Ozy Frantz is a student at a well-respected Hippie College in the United States. Zie bases most of zir life decisions on Good Omens by Terry Pratchett and Neil Gaiman, and identifies more closely with Pinkie Pie than is probably necessary. Ozy can be contacted at ozyfrantz@gmail.com or on Twitter as @ozyfrantz. Writing is presently Ozy's primary means of support, so to tip the blogger, click here.

Comments

  1. Ozy, I was thinking about it, and I’ll admit to being a bit of a creep at the time for having a sexual affair with someone that young. I even mentally called myself a creep AT THE TIME. But I can’t see how I could have been raping her, since she was the one who initiated the whole affair. And I do think you’re old enough at sixteen to actually want to have sex with somebody.

  2. BlackHumor says:

    I agree with the guy with the long Swedish name (sorry, no way I’m going to be able to spell that). Teenagers, at least the ones in high school, can totally consent to sex. Or at least, they can consent to sex if there’s not a significant power gap; a teacher having sex with high school students is still totally rape, but (for example) I know a guy who dated a 19-year-old college student when he was 15 and he was pretty clearly into her.

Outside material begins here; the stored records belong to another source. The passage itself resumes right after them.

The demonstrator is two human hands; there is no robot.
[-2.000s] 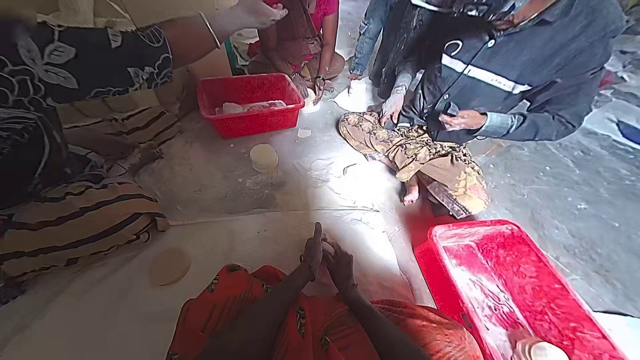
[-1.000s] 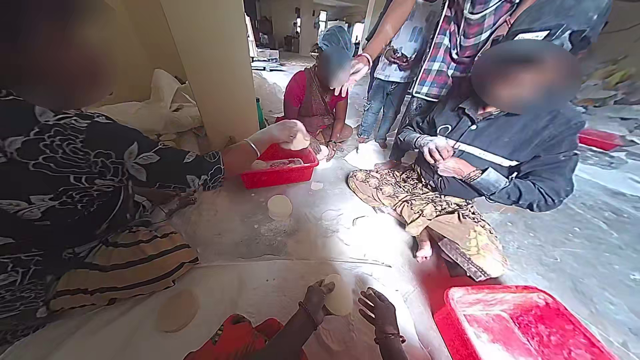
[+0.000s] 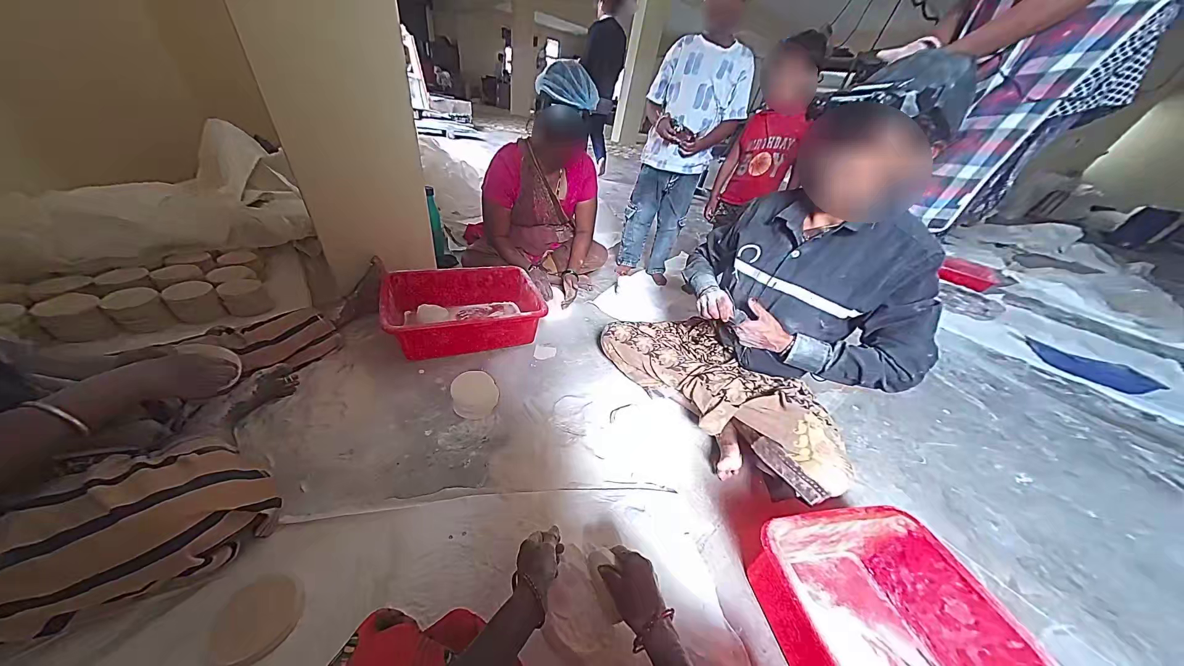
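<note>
At the bottom middle, my right hand (image 3: pixel 632 592) grips a pale, flat dough-like piece (image 3: pixel 603 572) by its right side, tilted above the dusted sheet. My left hand (image 3: pixel 539 560) is just left of it, fingers curled into a fist; whether anything is inside is hidden. A pale powdery patch or disc (image 3: pixel 572 606) shows between and below my hands. Farther left on the sheet lies a flat round disc (image 3: pixel 256 618). Ahead, a small pale round stack (image 3: pixel 474 394) sits on the dusty floor. A red plastic tub (image 3: pixel 777 564) with whitish residue stands to my right.
A co-worker's hand (image 3: pixel 199 375) at left is at a pale disc above a striped cloth. Another red tub (image 3: pixel 462 344) holds pale pieces. Round stacks (image 3: pixel 136 308) stand by the pillar (image 3: pixel 347 139). A seated person in a dark jacket (image 3: pixel 823 287) is at right; others are behind.
My hands, together two seconds ago, are now apart; my right hand has closed on the pale piece. The left co-worker's hand has moved down from beside the far tub. The view has tilted up.
</note>
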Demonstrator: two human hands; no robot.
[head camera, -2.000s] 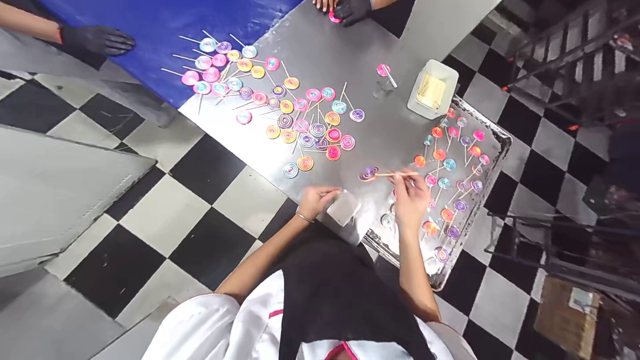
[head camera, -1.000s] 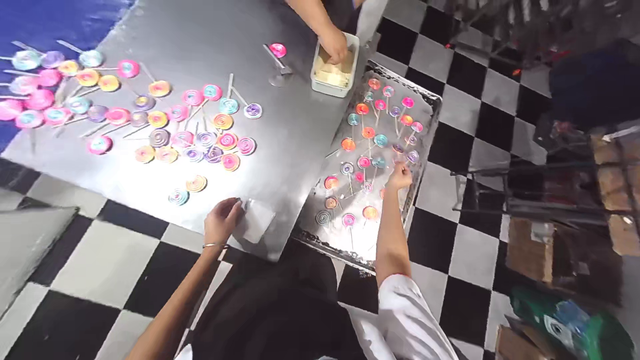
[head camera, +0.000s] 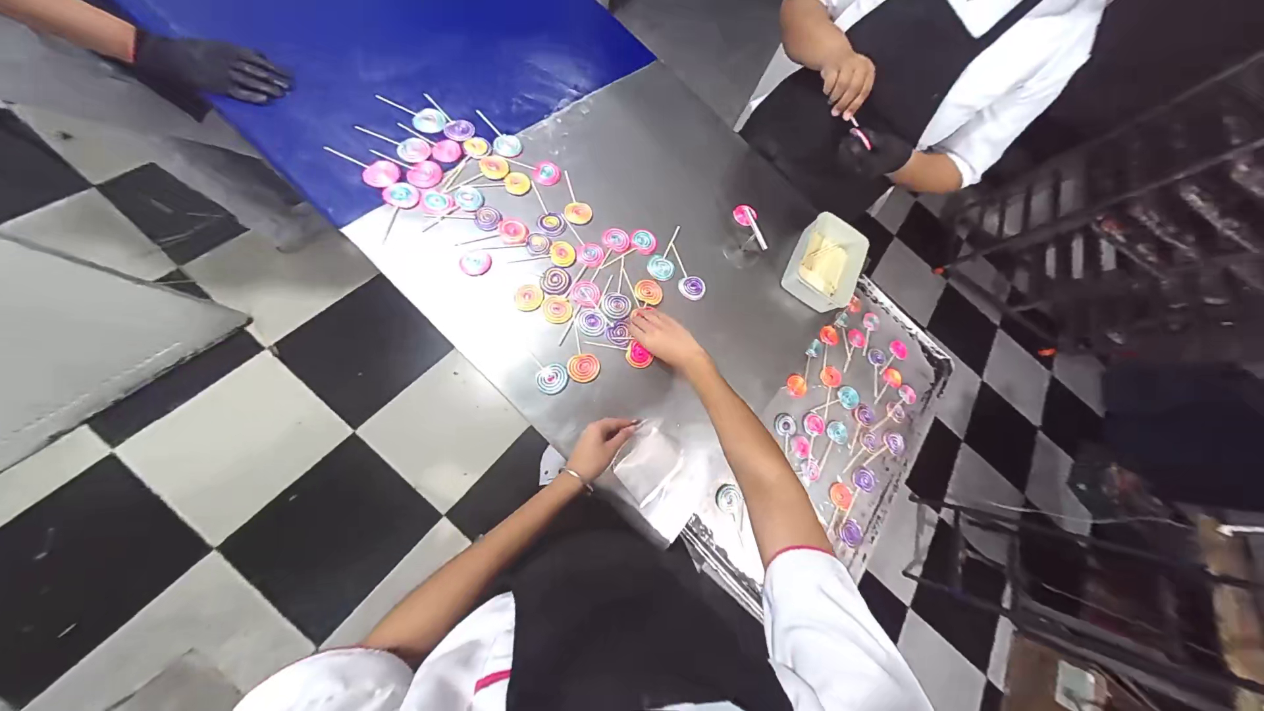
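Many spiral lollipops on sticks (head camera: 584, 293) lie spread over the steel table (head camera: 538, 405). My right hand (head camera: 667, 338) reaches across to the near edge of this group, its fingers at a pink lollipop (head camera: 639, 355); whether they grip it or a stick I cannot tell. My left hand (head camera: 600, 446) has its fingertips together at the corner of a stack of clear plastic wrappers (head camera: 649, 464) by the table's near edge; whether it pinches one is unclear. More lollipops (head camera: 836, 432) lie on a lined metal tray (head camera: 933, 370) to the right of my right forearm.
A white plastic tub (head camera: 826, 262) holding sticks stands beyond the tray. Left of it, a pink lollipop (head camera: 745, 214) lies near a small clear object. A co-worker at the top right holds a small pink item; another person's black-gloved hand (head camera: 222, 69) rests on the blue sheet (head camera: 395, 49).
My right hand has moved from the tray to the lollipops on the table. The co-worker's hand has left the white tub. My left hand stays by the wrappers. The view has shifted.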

  3. That’s the name I use on Swedish blogs… I should have picked a new one getting here perhaps, but didn’t think about it. ;-)
    I’m a woman btw.

  4. Kyra says:

    First of all, what IS it with people and pederasty? I used to think it was just a weird Greek thing that the Romans stole because they were thieving bastards like that, but other cultures keep independently developing the “let’s fuck teenage boys!” notion.

    I think it might have something to do with preserving “proper manly dominance” while enabling romantic and sexual relationships between men (who, in many misogynist societies, are the only ones educated, taken seriously, and treated as people by men—when women are uneducated, socially isolated, and treated like objects or property, that doesn’t produce much common ground for a relationship based on shared interests and mutual respect, hence the multitude of male-love defenders calling it a better/truer/more noble relationship than what is between a man and a woman).

    If two adult, equal-status men have a relationship in such a society, there might be some issue with one of them being penetrated. It would be seen as an insult to one’s masculinity when masculinity is defined by doing the penetrating. But if there is some rank difference between the two—if one is not yet adult, say, or if one is a servant or slave—then that takes care of it; the one being penetrated doesn’t lose masculinity because masculinity can be defined differently in the context of youth or service; with the boy, especially, it is easier to resolve the cognitive dissonance by saying it is youth, rather insufficient manliness, that is the reason he takes the “passive” role, and just like all other men, he will become a penetrator when he grows up.

    It’s so common among societies because it’s the easiest of all ways to resolve male privilege and male dominance with the dual roles of anal sex.